● **Task requirements**:
Some lines in the listing may contain the word "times". Say how many, with the number alone.

[Available data Boundary: Start]

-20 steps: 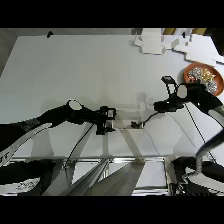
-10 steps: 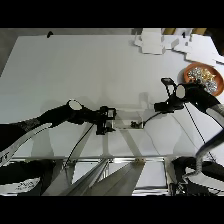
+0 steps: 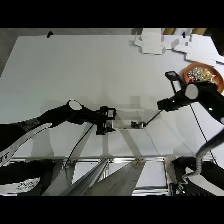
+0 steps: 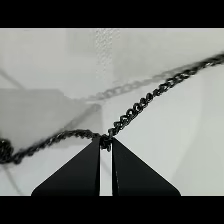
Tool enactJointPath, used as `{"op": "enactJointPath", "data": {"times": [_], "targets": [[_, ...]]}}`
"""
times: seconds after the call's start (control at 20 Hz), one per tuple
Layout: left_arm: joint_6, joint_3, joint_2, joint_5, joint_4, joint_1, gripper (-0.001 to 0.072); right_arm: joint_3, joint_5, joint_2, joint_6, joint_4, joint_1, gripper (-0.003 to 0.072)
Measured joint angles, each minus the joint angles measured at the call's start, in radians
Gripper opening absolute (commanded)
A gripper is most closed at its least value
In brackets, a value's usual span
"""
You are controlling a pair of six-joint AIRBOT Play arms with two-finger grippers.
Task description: Fold the box and place the chain.
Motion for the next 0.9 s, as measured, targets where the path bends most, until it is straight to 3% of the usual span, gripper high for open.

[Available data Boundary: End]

● **Task output**:
2